### Requirement
Each line of the data must reappear exactly in your answer, with no images included.

------------------------------------------------

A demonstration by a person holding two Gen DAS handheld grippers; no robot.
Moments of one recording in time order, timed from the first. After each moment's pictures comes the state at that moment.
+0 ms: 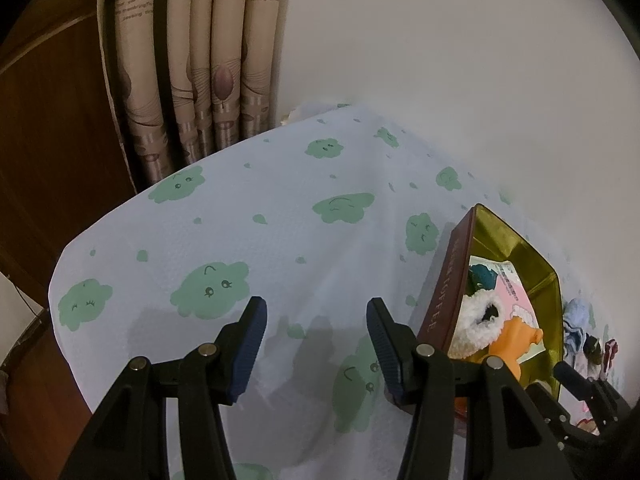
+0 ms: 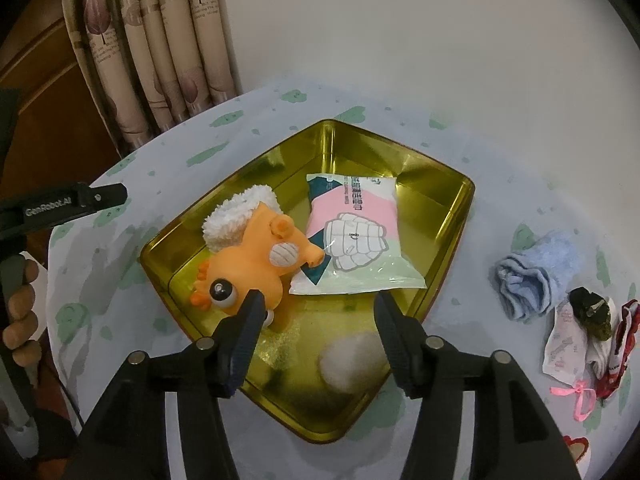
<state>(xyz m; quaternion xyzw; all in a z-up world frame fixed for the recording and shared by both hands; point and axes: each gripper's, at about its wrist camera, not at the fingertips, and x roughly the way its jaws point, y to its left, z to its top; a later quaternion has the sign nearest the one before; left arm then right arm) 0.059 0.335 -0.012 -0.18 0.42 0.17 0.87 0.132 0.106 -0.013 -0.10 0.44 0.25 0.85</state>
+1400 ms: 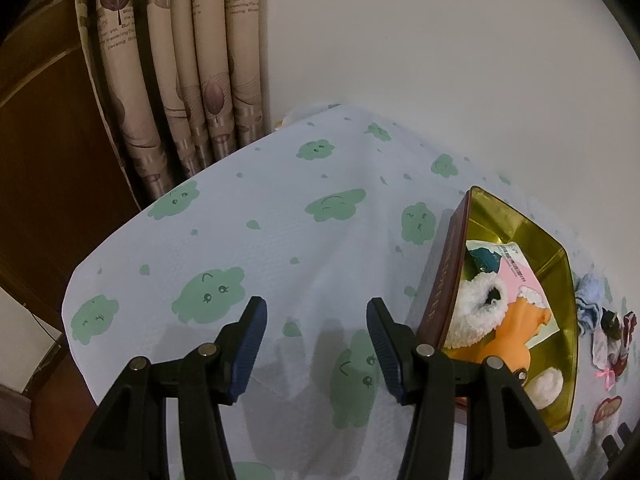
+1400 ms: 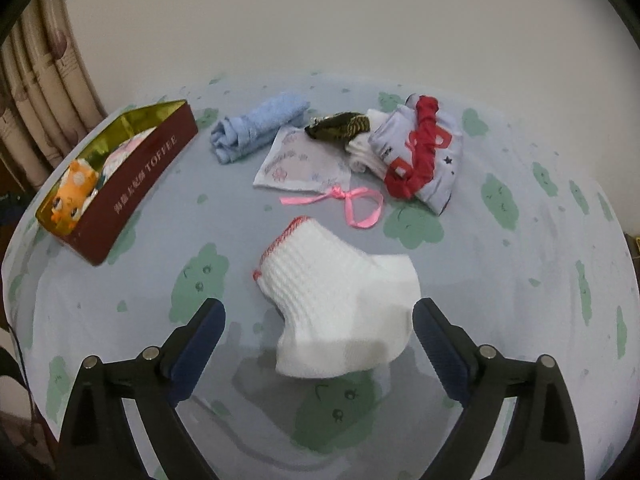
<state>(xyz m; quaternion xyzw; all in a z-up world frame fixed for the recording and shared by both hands) 0.060 0.318 -0.008 -0.12 0.43 0.17 0.88 0.062 -0.147 -0.032 -0.01 0.48 0.06 0.87</state>
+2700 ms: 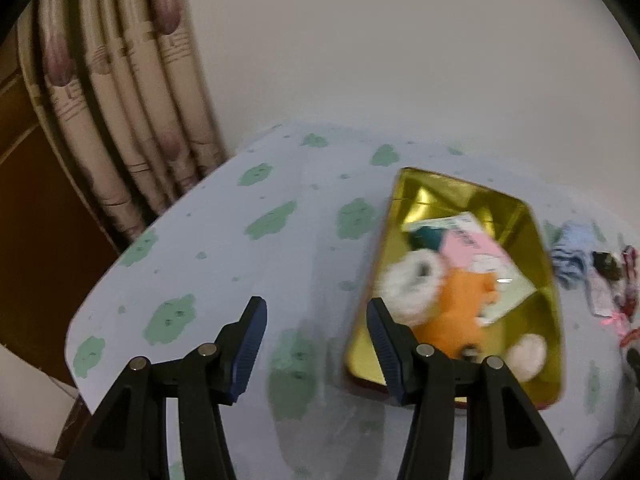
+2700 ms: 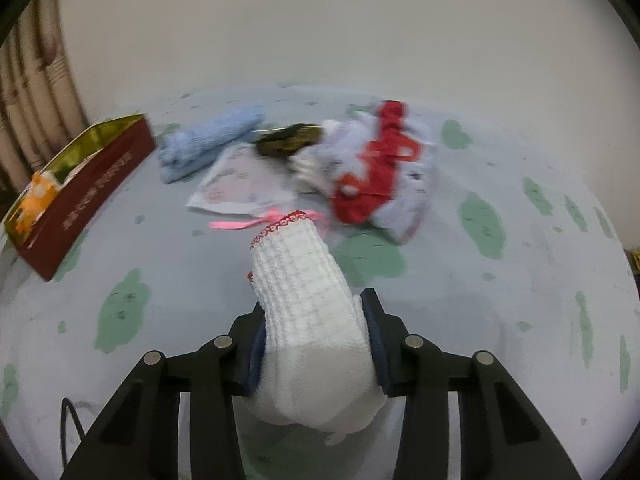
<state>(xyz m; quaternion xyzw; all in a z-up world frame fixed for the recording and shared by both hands) 0.068 0.241 0.006 -0.02 0.42 0.11 0.90 0.095 -0.190 -0.053 -0.02 0.45 0.04 0.89</state>
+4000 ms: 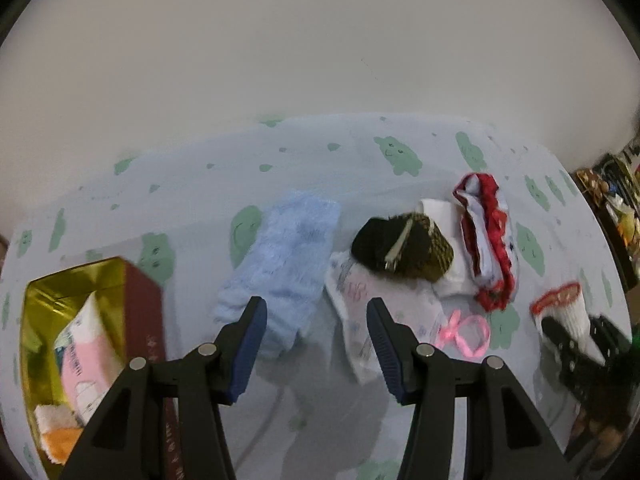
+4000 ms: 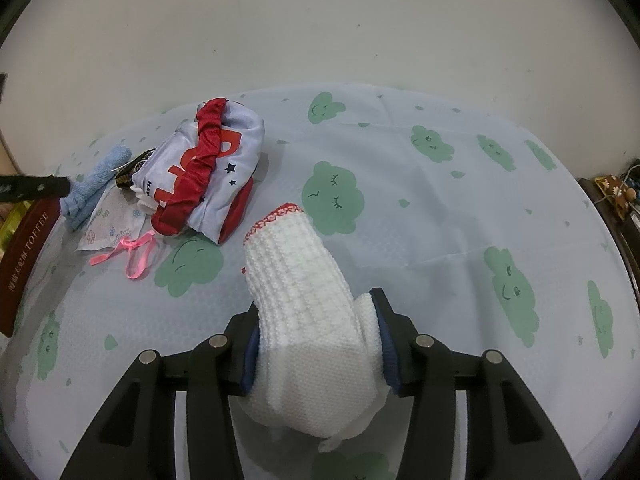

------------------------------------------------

### Finished task
A demonstration by a person holding two Gen DAS handheld grippers; no robot.
Moments of one recording in time order, timed from the first. After each moment's pictures comes the state at that moment.
+0 ms: 
+0 ms: 
<state>(xyz m; quaternion xyzw; all in a z-up world frame fixed for the recording and shared by both hands; point and axes: each gripper's, at about its wrist camera, not at the fingertips, and x roughly the way its jaws point, y to its left, z to its top; a later quaternion has the sign nearest the one before; left arm then right arm) 0.059 0.335 -0.012 -0.18 0.42 0.17 0.87 0.132 0.106 -0.013 -0.10 0.44 0.25 0.85</state>
+1400 ms: 
+1400 ms: 
<state>(xyz m; quaternion xyzw; all in a z-up world frame fixed for the recording and shared by both hands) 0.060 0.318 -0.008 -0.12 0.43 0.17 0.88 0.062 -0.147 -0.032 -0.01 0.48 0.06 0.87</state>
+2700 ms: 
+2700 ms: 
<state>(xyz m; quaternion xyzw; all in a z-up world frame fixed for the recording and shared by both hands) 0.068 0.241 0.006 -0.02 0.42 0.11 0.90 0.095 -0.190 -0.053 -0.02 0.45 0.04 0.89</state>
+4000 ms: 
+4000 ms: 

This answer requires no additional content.